Surg Endosc. 1995 Oct;9(10):1081-4. doi: 10.1007/BF00188991.
The objective of this study was to determine the safety and efficacy of immediate laparoscopic cholecystectomy in the management of acute calculous cholecystitis. A prospective data collection was performed on all patients admitted to one surgical service over a 2-year period. The patients were managed by a uniform protocol consisting of (1) preoperative ERCP when common duct stones were suspected; (2) operation within 24 h of diagnosis; and (3) selective operative cholangiography. Previous surgery was not a contraindication to inclusion. The setting was an urban teaching hospital. There were 52 patients, 34 females and 18 males. Nineteen had undergone previous abdominal surgery. Five patients had preoperative ERCP and five had intraoperative cholangiography. The patients underwent laparoscopic cholecystectomy 0.8 +/- 0.4 days postadmission. Four (7.7%) were converted to open cholecystectomy. Fifty-eight percent had spillage of bile and/or stones. Patients went home 2.3 +/- 1.6 days postoperatively. There were no deaths and two complications: a subhepatic biloma and a superficial wound infection. Follow-up of all patients has revealed no late complications. We conclude: (1) Immediate laparoscopic cholecystectomy is safe and effective for acute cholecystitis even when complicated by previous surgery, inflammatory adhesions, and gangrene. (2) Intraoperative spillage of bile and stones does not lead to an increase in early complications. (3) Cholangiography is needed only when clinically indicated. (4) Laparoscopic cholecystectomy should be the treatment of choice for patients admitted for acute cholecystitis.

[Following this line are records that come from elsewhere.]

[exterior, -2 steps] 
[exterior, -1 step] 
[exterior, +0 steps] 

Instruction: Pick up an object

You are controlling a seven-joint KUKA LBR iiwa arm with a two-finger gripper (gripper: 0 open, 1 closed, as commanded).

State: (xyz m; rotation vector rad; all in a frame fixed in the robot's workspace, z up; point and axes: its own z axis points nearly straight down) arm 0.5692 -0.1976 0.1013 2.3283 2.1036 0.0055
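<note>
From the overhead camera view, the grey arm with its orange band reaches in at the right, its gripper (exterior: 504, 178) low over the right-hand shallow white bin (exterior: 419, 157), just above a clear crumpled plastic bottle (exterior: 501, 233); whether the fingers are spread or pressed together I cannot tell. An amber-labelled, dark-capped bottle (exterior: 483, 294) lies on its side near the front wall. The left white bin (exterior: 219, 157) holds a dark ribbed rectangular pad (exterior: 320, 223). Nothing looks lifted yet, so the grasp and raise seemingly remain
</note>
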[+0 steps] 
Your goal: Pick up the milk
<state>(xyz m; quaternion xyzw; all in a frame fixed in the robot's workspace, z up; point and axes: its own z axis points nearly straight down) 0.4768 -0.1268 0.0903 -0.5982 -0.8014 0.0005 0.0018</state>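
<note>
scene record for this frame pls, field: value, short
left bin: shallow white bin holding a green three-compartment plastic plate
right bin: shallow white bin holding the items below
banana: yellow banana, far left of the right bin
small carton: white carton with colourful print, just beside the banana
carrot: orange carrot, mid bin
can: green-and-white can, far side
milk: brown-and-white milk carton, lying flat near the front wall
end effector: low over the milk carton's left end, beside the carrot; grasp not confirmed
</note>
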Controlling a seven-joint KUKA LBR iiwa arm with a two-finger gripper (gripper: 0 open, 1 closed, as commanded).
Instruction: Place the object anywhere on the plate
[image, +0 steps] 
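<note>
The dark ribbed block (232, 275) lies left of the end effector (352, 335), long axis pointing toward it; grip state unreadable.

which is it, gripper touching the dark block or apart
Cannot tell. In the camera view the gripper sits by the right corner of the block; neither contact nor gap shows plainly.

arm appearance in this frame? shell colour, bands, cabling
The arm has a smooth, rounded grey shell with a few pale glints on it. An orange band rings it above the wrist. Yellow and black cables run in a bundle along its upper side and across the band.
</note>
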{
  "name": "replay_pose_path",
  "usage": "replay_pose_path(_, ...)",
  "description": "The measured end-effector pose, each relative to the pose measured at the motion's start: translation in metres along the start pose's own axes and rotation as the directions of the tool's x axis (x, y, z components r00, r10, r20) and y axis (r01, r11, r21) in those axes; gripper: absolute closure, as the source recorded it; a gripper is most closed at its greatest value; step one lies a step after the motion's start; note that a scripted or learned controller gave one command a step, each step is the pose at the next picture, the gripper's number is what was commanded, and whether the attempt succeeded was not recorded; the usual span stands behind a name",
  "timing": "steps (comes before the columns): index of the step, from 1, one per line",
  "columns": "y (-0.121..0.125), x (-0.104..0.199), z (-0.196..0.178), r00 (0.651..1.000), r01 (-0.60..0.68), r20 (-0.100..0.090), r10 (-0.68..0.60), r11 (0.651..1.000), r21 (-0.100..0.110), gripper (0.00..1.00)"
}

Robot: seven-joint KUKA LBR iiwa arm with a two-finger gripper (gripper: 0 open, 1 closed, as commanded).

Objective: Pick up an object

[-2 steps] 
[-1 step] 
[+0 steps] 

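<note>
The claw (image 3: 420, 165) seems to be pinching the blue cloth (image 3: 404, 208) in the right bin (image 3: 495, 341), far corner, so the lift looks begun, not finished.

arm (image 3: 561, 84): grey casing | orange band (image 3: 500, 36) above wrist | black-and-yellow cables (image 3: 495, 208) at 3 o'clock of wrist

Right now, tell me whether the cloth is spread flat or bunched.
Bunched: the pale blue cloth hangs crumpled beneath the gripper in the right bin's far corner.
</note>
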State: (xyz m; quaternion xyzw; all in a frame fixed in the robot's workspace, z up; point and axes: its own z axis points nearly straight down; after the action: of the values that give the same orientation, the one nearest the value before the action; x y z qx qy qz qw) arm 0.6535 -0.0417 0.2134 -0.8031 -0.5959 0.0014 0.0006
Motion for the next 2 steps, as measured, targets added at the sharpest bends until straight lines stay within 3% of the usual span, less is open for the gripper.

本研究的目的是确定急诊腹腔镜胆囊切除术治疗急性结石性胆囊炎的安全性和有效性。对在两年期间入住某一外科科室的所有患者进行前瞻性数据收集。患者按照统一方案进行治疗,该方案包括:(1)怀疑有胆总管结石时术前行内镜逆行胰胆管造影(ERCP);(2)诊断后24小时内进行手术;(3)选择性术中胆管造影。既往手术并非纳入的禁忌证。研究地点为一家城市教学医院。共有52例患者,其中女性34例,男性18例。19例患者曾接受过腹部手术。5例患者术前行ERCP,5例患者术中行胆管造影。患者入院后0.8±0.4天接受腹腔镜胆囊切除术。4例(7.7%)转为开腹胆囊切除术。58%的患者出现胆汁和/或结石溢出。患者术后2.3±1.6天出院。无死亡病例,有2例并发症:肝下胆汁瘤和浅表伤口感染。对所有患者的随访均未发现晚期并发症。我们得出以下结论:(1)即使合并既往手术、炎症粘连和坏疽,急诊腹腔镜胆囊切除术治疗急性胆囊炎也是安全有效的。(2)术中胆汁和结石溢出不会导致早期并发症增加。(3)仅在临床有指征时才需要进行胆管造影。(4)腹腔镜胆囊切除术应作为急性胆囊炎入院患者的首选治疗方法。